=== Problem statement ===
Below are entries. Reproduce exactly the lines between the line holding "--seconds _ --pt" and the line holding "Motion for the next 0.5", inclusive, and only those.

--- Provided records ---

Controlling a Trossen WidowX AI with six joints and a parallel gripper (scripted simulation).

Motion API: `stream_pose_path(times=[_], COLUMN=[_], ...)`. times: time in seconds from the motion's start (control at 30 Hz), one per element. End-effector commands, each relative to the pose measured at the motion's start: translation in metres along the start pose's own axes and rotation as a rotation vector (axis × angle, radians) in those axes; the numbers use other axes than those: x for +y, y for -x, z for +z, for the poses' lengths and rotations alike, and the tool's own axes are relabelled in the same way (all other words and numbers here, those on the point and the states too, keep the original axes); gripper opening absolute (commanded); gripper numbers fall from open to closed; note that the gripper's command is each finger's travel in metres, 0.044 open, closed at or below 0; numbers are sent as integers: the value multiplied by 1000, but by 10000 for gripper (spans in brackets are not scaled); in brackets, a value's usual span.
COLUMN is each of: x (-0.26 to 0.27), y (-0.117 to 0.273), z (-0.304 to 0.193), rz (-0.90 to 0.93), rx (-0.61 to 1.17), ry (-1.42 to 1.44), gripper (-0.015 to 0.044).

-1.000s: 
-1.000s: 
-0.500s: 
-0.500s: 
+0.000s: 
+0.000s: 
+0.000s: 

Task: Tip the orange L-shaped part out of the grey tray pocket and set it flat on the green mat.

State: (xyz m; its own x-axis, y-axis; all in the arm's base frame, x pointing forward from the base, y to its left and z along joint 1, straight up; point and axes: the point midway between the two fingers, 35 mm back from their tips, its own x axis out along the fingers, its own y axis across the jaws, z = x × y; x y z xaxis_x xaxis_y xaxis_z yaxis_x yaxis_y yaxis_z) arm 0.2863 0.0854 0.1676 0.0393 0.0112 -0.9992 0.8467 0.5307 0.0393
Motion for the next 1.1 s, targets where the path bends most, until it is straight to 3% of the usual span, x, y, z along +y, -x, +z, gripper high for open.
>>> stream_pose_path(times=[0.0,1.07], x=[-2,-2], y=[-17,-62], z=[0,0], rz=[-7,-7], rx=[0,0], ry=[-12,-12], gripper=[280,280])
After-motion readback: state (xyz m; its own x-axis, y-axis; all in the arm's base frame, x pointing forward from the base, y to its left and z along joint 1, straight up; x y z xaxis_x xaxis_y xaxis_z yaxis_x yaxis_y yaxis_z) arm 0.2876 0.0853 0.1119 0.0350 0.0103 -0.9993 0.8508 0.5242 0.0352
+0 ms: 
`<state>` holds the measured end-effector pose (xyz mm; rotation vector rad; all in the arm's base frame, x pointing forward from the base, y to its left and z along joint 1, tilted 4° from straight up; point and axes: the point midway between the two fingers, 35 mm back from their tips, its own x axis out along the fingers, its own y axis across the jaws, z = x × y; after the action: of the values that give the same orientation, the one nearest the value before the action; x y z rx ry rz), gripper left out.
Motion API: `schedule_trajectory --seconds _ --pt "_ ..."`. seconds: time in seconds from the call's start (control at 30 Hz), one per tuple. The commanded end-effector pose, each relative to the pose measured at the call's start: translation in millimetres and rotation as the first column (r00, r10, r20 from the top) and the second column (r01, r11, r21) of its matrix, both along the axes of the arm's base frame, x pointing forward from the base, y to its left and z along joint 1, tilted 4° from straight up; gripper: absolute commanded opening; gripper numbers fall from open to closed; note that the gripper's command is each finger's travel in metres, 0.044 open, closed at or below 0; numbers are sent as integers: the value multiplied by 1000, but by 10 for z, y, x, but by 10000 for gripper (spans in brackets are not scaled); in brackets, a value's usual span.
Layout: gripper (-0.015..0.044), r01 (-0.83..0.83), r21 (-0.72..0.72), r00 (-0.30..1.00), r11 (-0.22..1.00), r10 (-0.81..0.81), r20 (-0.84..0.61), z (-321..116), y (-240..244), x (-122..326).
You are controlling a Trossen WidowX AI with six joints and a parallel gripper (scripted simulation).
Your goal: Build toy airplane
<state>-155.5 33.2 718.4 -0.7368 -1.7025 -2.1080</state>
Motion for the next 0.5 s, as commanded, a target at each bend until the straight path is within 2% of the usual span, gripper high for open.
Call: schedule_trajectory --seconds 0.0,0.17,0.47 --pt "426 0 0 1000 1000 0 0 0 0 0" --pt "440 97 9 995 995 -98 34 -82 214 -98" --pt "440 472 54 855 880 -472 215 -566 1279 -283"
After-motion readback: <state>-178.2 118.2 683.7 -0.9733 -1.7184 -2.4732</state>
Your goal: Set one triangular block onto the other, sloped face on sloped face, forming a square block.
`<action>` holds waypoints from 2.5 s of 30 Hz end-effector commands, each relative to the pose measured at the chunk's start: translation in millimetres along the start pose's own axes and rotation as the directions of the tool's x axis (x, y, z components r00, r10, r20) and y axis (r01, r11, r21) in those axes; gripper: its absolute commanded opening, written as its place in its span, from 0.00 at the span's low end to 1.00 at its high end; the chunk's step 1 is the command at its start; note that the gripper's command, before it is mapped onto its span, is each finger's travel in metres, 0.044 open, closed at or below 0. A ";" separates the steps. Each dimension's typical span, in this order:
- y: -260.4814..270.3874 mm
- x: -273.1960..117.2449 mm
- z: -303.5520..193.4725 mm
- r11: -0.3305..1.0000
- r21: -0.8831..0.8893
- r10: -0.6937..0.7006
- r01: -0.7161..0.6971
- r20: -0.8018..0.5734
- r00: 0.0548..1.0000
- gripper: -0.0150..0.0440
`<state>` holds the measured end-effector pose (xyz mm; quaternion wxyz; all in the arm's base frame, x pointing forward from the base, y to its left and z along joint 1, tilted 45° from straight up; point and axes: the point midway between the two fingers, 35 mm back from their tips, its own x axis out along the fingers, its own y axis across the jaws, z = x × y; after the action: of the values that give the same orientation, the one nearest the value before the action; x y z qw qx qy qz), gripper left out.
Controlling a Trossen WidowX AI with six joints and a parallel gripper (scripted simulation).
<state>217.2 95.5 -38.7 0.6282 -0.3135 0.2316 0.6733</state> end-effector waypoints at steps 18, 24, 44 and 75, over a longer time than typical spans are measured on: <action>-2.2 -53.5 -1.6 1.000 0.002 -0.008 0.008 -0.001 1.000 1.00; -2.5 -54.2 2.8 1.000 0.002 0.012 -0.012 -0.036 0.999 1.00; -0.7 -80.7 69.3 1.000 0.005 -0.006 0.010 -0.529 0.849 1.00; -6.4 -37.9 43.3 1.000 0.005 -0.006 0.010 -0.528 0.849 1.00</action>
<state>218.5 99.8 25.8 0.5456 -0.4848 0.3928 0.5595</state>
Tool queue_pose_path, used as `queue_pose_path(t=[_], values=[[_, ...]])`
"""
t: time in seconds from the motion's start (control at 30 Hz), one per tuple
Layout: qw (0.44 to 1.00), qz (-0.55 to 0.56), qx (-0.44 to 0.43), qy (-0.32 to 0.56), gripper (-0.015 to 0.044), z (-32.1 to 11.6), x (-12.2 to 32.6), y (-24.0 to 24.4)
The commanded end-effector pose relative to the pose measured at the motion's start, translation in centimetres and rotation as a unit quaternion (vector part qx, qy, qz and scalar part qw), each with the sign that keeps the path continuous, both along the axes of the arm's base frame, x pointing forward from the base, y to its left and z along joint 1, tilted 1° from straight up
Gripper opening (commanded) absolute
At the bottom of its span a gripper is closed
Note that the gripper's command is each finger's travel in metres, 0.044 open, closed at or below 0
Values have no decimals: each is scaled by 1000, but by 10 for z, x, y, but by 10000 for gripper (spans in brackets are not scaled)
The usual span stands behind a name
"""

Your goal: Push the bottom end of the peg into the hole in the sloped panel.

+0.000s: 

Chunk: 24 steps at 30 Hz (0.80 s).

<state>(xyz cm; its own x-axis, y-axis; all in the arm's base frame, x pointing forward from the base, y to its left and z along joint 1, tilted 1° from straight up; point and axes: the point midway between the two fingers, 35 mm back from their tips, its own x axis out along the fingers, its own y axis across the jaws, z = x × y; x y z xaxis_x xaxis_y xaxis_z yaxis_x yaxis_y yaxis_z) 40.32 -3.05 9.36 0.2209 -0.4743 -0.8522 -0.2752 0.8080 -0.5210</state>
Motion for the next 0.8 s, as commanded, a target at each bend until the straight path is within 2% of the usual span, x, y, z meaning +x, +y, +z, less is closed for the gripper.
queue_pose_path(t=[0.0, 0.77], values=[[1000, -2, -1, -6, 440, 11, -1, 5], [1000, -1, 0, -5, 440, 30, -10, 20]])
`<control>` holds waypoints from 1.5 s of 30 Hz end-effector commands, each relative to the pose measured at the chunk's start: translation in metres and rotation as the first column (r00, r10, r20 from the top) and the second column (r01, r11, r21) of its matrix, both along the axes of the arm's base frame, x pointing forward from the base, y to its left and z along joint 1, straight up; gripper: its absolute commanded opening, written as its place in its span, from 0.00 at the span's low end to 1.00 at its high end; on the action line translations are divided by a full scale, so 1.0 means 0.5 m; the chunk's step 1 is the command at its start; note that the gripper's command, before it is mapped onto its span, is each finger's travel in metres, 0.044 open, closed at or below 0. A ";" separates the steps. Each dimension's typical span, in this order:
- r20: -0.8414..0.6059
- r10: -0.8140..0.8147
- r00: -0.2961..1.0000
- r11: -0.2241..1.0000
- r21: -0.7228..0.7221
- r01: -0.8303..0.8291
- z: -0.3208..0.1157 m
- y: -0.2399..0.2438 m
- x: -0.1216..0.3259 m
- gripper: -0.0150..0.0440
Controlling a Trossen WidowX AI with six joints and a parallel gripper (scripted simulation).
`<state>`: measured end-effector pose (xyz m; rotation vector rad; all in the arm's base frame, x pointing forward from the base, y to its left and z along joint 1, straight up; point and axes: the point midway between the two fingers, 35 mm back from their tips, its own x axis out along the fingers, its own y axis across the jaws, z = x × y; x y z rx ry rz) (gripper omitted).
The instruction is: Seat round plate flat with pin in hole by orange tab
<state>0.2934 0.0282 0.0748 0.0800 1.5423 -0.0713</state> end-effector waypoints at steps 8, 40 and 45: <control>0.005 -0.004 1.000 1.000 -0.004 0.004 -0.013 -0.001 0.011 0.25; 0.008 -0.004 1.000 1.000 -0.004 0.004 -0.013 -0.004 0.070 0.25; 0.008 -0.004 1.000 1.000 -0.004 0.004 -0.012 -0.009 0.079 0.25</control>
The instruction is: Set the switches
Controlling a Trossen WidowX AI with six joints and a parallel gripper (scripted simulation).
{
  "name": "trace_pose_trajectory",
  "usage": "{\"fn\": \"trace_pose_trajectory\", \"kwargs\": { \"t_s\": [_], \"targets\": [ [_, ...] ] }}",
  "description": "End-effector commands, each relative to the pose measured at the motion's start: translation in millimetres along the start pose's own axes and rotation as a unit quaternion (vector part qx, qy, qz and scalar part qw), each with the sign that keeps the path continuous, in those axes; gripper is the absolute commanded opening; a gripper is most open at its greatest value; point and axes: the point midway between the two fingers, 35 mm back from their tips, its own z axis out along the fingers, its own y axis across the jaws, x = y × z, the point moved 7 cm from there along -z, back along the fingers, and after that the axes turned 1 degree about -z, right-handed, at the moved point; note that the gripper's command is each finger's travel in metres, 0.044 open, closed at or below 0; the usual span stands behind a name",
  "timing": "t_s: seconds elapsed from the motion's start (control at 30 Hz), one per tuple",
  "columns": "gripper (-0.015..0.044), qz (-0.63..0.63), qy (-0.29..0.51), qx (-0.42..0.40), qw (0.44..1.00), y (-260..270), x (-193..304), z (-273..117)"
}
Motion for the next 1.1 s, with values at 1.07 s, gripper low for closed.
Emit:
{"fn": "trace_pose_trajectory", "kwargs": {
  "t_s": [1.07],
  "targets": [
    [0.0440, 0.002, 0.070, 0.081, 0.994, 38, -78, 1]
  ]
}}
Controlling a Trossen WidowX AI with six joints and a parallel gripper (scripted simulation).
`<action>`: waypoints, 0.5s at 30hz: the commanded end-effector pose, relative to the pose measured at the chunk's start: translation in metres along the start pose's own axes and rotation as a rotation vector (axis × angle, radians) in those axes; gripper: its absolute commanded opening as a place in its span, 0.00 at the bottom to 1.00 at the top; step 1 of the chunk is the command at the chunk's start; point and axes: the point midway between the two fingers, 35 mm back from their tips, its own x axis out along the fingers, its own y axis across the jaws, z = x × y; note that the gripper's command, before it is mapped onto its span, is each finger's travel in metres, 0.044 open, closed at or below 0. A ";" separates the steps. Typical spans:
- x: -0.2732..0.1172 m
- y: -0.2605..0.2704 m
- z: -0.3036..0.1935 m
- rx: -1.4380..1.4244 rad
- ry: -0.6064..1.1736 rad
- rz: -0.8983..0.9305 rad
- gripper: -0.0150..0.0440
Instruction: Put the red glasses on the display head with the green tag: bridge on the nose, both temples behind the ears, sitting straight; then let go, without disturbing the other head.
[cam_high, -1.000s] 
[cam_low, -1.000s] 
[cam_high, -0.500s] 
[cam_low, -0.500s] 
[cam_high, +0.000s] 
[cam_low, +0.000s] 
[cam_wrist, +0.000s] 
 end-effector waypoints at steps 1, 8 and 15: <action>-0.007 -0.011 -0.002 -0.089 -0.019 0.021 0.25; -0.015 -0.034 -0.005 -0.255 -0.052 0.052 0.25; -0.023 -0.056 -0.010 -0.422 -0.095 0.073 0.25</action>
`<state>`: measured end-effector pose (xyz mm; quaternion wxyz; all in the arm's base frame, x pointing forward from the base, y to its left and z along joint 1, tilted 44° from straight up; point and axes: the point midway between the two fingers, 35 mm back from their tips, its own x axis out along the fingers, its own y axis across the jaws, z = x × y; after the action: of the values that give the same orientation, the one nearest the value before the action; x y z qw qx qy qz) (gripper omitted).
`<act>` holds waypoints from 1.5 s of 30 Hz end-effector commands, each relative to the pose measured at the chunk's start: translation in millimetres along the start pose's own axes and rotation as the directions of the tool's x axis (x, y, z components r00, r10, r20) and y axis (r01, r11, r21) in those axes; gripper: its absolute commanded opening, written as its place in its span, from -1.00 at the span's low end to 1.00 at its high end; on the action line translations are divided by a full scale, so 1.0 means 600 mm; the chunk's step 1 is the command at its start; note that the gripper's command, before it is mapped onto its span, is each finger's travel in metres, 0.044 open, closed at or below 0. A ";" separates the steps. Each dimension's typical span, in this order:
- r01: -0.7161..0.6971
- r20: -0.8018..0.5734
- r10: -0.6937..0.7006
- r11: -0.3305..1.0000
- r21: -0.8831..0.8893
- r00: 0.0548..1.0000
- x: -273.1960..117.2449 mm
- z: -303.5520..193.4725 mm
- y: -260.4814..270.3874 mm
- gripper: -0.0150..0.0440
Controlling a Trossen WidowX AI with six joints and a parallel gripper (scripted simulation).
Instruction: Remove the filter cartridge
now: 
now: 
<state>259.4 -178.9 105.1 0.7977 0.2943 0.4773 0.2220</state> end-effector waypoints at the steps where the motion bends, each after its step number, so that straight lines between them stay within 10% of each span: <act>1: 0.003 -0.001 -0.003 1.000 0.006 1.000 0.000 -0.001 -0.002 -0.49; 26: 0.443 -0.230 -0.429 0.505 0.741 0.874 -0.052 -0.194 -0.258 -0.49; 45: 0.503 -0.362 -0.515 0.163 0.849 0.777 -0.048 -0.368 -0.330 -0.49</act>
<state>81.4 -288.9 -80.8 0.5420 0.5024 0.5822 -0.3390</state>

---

=== Response to this exercise ===
Motion API: `schedule_trajectory --seconds _ --pt "_ ..."`. seconds: time in seconds from the call's start (control at 30 Hz), one per tuple. The commanded end-effector pose, each relative to the pose measured at the call's start: translation in millimetres and rotation as the first column (r00, r10, r20 from the top) and the second column (r01, r11, r21) of its matrix, both along the axes of the arm's base frame, x pointing forward from the base, y to its left and z along joint 1, tilted 4° from straight up; gripper: absolute commanded opening; gripper numbers fall from open to closed; note that the gripper's command is each finger's travel in metres, 0.044 open, closed at or below 0; numbers are sent as integers: the value multiplied by 1000, but by 10 for z, y, x, but by 10000 for gripper (spans in brackets are not scaled); in brackets, a value's usual span.
Layout: gripper (-0.015..0.044), r01 (-0.83..0.83), r21 (-0.72..0.72), r00 (-0.30..1.00), r11 (-0.22..1.00), r10 (-0.81..0.81), r20 (-0.84..0.61), z (-321..116), y (-240..244), x (-122..326).
You are controlling a Trossen WidowX AI with six joints and a parallel gripper (scripted simulation).
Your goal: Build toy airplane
<state>-155.5 33.2 718.4 -0.7368 -1.7025 -2.1080</state>
Motion for the next 0.5 s, as commanded, a target at each bend until the straight path is within 2% of the usual span, gripper high for open.

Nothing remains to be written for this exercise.